Work item: What you write should be an exact copy of the material, from its first line through the line containing "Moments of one".

Information supplied:
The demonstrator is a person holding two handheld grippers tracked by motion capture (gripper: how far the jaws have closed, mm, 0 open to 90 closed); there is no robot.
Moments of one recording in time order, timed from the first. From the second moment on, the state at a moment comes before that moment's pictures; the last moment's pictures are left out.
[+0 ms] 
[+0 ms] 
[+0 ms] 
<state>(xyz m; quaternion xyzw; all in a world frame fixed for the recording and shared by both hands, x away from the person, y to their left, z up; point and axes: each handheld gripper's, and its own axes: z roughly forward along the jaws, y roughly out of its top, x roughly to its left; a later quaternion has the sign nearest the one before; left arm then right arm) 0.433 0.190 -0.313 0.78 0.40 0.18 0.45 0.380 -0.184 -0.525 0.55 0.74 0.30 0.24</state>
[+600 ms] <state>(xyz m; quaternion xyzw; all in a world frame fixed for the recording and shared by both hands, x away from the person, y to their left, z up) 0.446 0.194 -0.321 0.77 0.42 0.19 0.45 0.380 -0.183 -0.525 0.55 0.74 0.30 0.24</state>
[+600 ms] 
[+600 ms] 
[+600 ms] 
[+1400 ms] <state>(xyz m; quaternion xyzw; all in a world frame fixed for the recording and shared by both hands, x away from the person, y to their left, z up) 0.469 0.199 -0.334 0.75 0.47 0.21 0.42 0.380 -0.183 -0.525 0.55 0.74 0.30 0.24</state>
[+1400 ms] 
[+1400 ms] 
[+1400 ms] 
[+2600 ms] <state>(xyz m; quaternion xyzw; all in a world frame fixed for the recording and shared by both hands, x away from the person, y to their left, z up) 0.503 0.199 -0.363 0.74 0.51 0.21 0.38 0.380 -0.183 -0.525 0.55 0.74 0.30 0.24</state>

Solution for this problem:
The demonstrator is a person holding two handheld grippers tracked by motion capture (gripper: how far the jaws have closed, mm, 0 open to 90 closed); there is no robot.
Moments of one recording in time order, timed from the first. From the second moment on, the state at a moment comes before that moment's pictures; the last moment's pictures are left out.

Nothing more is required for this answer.